A mobile phone repair shop categorized the type of repair work it carried out over a year and found the following data:
  
* __Cracked Screen__ 125
* __Scratched Screen__ 228
* __Forgotten Pass code__ 91
* __Water Damage__ 188
* __Battery Replacement__ 111
* __Software Virus__ 82
* __Phone Bricking__ 188
* __Damaged Connector__ 41
  
Given this data, answer the following:

1. Find the total number of repairs in the year.

2. Construct a vector to represent the relative frequencies of each of these classes.

3. Use this vector of relative frequencies to construct a Pareto chart of this data.

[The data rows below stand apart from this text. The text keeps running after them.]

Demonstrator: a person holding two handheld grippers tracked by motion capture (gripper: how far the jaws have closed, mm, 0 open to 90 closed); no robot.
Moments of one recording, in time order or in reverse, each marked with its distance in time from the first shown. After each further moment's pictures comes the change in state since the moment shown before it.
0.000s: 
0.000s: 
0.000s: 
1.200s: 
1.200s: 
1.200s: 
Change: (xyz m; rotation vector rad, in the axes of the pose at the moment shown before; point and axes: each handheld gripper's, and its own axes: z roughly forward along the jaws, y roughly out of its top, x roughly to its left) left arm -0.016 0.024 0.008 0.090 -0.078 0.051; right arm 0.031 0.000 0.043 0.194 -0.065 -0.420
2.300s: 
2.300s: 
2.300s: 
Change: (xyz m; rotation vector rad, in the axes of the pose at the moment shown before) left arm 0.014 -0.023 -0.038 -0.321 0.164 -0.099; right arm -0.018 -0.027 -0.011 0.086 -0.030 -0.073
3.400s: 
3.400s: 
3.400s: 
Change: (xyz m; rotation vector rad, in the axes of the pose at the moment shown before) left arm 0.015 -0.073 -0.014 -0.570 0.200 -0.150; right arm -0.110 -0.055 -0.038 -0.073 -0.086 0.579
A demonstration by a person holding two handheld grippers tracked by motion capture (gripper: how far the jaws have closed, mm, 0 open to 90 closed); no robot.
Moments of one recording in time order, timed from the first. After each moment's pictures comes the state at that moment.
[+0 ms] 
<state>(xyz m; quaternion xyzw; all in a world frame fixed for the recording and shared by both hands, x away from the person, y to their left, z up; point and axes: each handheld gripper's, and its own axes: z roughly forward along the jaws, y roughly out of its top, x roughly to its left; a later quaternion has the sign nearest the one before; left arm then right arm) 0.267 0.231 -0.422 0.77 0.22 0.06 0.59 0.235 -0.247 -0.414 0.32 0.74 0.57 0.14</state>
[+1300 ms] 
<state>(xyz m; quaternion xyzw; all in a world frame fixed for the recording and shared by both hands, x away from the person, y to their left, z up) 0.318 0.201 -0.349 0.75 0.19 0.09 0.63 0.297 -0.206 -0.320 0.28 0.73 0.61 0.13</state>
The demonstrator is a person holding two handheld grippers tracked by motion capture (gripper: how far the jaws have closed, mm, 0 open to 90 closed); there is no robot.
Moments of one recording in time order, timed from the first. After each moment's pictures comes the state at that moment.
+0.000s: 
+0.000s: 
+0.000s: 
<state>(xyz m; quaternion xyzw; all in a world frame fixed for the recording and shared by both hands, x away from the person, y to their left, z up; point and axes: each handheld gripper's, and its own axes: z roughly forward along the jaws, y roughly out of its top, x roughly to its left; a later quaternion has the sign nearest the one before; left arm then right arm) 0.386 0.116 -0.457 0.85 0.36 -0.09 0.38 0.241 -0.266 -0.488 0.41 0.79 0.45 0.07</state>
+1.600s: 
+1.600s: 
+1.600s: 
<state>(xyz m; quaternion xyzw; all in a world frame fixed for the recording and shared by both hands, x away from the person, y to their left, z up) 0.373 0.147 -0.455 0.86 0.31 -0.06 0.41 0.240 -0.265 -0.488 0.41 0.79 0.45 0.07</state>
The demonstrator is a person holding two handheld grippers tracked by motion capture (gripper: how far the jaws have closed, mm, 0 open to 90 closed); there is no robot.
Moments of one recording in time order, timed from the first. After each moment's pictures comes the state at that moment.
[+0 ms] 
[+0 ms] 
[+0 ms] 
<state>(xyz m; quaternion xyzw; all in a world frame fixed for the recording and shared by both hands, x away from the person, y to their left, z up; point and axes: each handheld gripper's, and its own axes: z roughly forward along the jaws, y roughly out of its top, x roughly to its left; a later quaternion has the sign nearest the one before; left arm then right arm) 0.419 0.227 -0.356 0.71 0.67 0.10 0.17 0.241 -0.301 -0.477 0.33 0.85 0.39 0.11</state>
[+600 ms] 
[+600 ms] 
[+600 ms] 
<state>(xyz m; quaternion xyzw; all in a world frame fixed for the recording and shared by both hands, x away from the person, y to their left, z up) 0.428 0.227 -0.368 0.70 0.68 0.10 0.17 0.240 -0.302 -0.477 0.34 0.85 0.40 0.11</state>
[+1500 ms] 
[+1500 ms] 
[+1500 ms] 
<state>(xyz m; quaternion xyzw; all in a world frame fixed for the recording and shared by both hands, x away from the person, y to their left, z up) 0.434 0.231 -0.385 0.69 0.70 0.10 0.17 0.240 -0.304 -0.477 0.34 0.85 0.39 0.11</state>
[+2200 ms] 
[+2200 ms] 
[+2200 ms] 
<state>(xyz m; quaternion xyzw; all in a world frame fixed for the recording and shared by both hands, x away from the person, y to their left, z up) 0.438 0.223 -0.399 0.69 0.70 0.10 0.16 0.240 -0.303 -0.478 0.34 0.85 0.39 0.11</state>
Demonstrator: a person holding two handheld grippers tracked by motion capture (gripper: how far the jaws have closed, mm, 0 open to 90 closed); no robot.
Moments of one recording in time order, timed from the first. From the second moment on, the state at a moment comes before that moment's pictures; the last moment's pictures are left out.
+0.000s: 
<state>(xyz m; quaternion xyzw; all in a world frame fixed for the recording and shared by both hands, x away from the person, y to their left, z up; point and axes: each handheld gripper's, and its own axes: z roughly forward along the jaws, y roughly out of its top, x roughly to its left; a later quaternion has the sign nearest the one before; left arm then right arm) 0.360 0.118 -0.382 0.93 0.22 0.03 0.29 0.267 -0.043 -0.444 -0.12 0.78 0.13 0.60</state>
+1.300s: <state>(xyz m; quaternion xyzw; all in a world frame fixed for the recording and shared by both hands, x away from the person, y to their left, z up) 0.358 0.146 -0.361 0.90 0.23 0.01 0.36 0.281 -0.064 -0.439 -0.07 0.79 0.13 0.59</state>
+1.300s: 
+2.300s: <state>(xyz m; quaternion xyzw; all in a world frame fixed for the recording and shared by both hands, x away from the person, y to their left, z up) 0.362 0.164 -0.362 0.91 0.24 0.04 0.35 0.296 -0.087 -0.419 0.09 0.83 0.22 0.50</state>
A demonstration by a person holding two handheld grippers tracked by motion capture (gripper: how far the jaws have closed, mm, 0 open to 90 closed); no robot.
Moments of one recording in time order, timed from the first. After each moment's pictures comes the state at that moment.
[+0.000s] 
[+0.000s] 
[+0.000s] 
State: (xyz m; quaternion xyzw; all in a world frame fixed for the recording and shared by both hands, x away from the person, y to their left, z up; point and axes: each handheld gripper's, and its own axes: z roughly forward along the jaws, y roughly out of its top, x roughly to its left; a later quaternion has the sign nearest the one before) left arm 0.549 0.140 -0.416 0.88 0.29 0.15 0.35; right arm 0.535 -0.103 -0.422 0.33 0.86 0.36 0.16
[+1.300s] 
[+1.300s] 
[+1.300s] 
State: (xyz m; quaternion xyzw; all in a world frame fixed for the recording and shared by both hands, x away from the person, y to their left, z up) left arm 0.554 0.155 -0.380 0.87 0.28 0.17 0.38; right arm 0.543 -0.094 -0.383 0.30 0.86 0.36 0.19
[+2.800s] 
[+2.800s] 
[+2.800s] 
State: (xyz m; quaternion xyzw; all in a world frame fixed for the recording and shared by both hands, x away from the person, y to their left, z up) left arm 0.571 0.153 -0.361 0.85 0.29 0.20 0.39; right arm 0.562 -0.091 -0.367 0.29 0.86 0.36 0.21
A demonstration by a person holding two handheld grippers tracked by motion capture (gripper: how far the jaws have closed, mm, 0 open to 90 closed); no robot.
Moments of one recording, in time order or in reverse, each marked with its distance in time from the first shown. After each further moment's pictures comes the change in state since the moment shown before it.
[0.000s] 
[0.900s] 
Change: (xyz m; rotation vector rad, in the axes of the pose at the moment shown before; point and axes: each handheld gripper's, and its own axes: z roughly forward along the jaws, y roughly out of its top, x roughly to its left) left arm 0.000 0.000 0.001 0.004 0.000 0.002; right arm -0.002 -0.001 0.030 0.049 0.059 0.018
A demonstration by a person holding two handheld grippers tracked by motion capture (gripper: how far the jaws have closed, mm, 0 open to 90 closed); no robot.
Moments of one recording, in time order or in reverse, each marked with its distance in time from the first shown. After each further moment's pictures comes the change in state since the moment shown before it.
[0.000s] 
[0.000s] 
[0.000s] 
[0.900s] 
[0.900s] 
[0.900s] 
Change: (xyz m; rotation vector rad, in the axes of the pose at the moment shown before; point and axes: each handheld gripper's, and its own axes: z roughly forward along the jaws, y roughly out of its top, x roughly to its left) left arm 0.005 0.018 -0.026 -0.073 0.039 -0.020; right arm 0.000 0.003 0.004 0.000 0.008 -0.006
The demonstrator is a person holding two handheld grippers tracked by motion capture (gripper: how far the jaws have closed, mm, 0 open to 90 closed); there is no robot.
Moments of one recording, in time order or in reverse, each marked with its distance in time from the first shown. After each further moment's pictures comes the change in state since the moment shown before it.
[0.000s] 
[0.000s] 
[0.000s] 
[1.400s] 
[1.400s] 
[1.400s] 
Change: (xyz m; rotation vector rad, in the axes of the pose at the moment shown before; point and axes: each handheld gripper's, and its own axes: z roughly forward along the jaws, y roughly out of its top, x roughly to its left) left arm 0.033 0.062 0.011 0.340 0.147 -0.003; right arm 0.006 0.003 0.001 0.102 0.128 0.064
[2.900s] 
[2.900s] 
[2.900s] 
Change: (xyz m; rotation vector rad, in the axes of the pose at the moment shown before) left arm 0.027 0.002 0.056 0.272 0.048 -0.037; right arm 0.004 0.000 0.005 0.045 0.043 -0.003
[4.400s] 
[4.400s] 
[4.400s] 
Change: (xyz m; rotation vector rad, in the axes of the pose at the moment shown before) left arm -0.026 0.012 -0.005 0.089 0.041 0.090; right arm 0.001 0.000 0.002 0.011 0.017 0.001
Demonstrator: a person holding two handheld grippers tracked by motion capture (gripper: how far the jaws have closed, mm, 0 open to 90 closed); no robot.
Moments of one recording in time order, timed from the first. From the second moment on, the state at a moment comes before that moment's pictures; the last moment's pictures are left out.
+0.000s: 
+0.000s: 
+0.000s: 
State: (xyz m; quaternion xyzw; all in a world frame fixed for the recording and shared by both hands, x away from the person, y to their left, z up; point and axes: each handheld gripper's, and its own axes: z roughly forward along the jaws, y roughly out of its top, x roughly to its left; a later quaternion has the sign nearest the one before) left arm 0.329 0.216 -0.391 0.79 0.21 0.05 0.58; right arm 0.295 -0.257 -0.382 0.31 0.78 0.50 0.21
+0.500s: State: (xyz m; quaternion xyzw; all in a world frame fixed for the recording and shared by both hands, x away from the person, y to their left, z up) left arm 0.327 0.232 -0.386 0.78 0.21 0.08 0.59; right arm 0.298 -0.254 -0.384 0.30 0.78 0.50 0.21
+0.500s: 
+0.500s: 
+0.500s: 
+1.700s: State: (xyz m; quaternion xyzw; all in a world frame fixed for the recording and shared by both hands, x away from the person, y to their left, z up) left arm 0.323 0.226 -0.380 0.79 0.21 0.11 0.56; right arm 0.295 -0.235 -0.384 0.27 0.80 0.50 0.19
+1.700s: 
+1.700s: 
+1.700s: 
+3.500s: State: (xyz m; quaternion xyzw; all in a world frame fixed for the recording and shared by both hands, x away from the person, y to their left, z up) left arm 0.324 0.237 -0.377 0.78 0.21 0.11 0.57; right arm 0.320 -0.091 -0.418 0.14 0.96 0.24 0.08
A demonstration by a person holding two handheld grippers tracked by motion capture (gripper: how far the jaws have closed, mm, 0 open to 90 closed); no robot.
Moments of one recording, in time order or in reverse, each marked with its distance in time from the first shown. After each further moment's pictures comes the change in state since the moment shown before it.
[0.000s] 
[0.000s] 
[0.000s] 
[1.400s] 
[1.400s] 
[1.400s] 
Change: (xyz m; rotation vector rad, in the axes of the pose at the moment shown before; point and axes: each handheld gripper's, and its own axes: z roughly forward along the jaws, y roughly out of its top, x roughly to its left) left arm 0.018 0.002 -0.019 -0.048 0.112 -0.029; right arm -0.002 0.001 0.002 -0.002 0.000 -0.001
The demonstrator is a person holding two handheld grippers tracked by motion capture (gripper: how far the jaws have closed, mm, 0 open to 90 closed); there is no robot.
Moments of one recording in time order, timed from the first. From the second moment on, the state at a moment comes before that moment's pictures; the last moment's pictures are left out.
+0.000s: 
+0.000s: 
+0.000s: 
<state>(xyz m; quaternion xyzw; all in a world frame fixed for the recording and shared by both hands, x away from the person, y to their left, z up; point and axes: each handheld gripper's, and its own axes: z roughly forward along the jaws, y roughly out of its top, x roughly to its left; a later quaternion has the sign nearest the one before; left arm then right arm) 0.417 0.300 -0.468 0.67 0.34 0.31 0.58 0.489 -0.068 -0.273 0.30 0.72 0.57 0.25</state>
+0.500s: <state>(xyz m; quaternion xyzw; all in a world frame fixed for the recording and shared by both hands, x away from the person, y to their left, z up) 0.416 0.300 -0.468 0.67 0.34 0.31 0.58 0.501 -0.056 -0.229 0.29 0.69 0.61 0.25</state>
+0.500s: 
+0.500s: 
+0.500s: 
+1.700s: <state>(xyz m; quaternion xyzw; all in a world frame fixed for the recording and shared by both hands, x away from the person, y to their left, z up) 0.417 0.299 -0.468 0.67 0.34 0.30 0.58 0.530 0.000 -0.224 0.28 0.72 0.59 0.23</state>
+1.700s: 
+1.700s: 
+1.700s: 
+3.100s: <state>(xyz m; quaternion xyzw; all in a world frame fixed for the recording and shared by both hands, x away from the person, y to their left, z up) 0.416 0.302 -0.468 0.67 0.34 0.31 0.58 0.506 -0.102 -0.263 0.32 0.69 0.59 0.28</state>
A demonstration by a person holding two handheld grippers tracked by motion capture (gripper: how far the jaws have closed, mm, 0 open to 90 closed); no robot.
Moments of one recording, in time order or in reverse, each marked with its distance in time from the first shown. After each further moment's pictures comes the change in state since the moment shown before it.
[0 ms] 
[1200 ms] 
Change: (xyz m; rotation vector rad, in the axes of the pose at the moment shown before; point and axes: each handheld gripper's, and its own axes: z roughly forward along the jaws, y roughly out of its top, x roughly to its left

4. From the Pareto chart determine the causes of phone damage owners should address to reduce repairs by at lease 25%.



## Exercise 5

A newly built apartment complex was inspected to prepare a snag list for each apartment. After inspection of apartment the complex, the following issues were found to occur with the frequency indicated:

### List of Damages
* __Cooker Disconnected__ 4
* __Windows Not Closing__ 18
* __Bathroom Ventilator Broken__ 9
* __Damaged Plug Sockets__ 51
* __Broken Light__ 29
* __Damaged Paintwork__ 47
* __Doors Not Locking__ 14
* __Dampness__ 2
* __Scratched Flooring__ 21

Using this data answer the following:

1. Identify the data type given.

2. Construct a vector to represent the frequencies.

3. Using this vector, evaluate the number of damages to be repaired in the apartment complex.

4. Using the vector of frequency values, construct a Pareto chart for this data.

5. From this data determine how which issues should be addressed to ensure at least 75% of damages are repaired.